This article describes my build of a Radio-Kits SWR meter (v1.1) and post implementation review.
- HF coverage – 1.8-30MHz
- Displays VSWR, forward power, reverse power and supply voltage
- Peak reading power meter
- Bar graph or numerical format
- Reverse power alarm with adjustable threshold
- Auto turn on in presence of RF – sensitivity about 1 watt
- Optional turn off after preset time – 10-240 seconds
- Backlit LCD display with variable brightness
- Reverse polarity protection
I purchased the kit some years ago, and on receiving it and reviewing the circuit I formed the view that it was likely to have unacceptable Insertion VSWR on 1.8Mhz, and probably 3.5MHz bands… so I lost interest in assembling the kit. However, I have belatedly constructed the kit, calibrated and tested it.
The kit is supplied as a PCB and parts, no casework is supplied.
The board was difficult to solder, the strain relieved ground plane connections of components have very little donut to contact for heat transfer and are much harder to solder than the other pads. The strain relief is a dubious feature that makes soldering difficult.
Above, the kit assembled in a die-cast aluminium box. An opening for the LCD was milled into the box, and holes drilled for the rest of the fit up. The kit does not lend itself to this boxing as the buttons out the top and display out the front are a problem to fit up. A poor mechanical design.
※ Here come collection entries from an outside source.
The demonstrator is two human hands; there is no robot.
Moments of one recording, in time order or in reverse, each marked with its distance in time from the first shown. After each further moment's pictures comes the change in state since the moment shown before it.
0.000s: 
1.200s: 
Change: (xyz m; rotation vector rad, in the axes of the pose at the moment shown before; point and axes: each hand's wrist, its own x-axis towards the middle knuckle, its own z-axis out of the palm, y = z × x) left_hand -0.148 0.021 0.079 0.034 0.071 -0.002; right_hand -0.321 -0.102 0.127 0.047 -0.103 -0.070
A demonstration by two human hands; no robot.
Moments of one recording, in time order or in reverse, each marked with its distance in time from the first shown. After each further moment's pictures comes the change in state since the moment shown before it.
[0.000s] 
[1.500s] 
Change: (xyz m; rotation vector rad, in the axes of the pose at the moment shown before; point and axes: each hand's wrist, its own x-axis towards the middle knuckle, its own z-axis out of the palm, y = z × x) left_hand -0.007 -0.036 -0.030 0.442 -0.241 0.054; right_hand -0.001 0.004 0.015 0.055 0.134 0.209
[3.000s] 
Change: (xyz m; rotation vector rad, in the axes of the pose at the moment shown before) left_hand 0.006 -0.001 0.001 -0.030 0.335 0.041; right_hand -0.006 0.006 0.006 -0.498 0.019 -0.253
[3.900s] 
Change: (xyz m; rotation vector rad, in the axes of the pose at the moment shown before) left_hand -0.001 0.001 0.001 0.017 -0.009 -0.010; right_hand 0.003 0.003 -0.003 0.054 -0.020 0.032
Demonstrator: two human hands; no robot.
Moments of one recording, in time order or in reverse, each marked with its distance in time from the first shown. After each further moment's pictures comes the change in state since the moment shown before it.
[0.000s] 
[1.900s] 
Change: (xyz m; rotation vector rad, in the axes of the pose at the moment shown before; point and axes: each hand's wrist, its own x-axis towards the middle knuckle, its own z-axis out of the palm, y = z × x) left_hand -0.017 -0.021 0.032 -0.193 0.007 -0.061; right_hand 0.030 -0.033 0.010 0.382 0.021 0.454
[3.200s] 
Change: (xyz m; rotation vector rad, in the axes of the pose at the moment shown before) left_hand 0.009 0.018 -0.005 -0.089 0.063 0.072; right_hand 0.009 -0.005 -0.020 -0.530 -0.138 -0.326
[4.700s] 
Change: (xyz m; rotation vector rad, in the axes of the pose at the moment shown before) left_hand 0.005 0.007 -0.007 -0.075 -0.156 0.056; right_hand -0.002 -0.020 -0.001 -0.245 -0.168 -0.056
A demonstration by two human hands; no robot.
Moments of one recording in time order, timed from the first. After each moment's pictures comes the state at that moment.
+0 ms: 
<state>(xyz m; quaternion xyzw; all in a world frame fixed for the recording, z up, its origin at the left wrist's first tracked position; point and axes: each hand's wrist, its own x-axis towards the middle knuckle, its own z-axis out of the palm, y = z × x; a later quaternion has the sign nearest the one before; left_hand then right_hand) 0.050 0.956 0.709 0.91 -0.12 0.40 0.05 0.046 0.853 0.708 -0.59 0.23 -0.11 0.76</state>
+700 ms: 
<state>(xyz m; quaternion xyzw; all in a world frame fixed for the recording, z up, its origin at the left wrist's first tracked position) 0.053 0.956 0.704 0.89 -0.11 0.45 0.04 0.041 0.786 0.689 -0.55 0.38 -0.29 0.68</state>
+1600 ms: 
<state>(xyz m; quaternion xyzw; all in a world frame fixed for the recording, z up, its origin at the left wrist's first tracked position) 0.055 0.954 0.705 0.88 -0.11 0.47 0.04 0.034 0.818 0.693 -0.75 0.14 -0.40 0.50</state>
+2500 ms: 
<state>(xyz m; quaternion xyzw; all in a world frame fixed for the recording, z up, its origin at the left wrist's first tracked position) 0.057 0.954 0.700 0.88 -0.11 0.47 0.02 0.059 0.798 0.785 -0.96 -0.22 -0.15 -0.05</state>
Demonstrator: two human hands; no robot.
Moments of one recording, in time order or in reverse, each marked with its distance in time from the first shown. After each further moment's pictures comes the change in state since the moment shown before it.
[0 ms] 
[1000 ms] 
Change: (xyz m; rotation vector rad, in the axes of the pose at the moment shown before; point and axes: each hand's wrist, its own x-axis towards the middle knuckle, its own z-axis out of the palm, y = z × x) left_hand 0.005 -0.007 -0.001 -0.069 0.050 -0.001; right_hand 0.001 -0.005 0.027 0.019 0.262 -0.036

Above is the interior of the box showing the LCD display and the external BNC connectors fitted (substituted for the ubiquitous UHF connectors supplied with the kit).
Above, the interior view towards the directional coupler board.
Above, the external rear view showing BNC coax connectors and DC jack.
The directional coupler was a cause for concern. It uses a pair of couplers derived from Sontheimer’s work, or perhaps more familiar to hams as Grebenkember’s Tandem Match. These circuits connect a transformer (or in this case two transformers) in shunt with the through line, and if the magnetising impedance of the primaries is not sufficiently high, it will cause unacceptable Insertion VSWR.
Above is the circuit of the coupler.
The primaries of T1 and T2 are connected in shunt with the through line. The primary in each case is a 23t winding on a 12.7x7x4.8mm ferrite core of material somewhat similar to Fairrite’s #61.
Above is a sweep of magnetising impedance of one transformer primary. Z is too low on the lower bands and is certain to cause unacceptable Insertion VSWR.
Above is a VSWR sweep of the constructed coupler with a 50+j0Ω load. Insertion VSWR is 1.3 @ 1.8MHz, and 1.15 @ 3.5MHz. The latter is barely usable, the instrument is not acceptable for 1.8MHz in any way shape or form.
The unacceptable Insertion VSWR at the low end of the rated frequency range has been a feature of every one of these type of instruments I have ever measured.
The hold time on the power display (intended to be peak) at about 800ms is too short to be readable on SSB telephony, so I increased the hold time to 2s. I took the opportunity to fix some label mistakes (eg watts or W, not Watts).
These are out of stock as I write this, but my assessment is:
- difficult to solder strain relieved pads;
- poor layout with regard to box fitup; and
- excessive insertion VSWR below 7MHz, barely acceptable at 7MHz.
The Insertion VSWR could be improved by redesigning the transformers, and indeed using only two transformers for a bidirectional couple (as do most such instruments). The latter means a new coupler board.
VSWR indicated accuracy is only mediocre, and with the coupler design it cannot be calibrated to 50Ω.
One can purchase a finished digital commercial instrument from China for about the same as the kit cost, though the feature list may be different.
One of the main reasons for purchase was the reverse power alarm… which does work and has reinforced the value of such a feature. I will proceed to develop a small module which can be integrated into an ATU (with VSWR meter) or stand alone VSWR meter to perform this valuable monitoring function.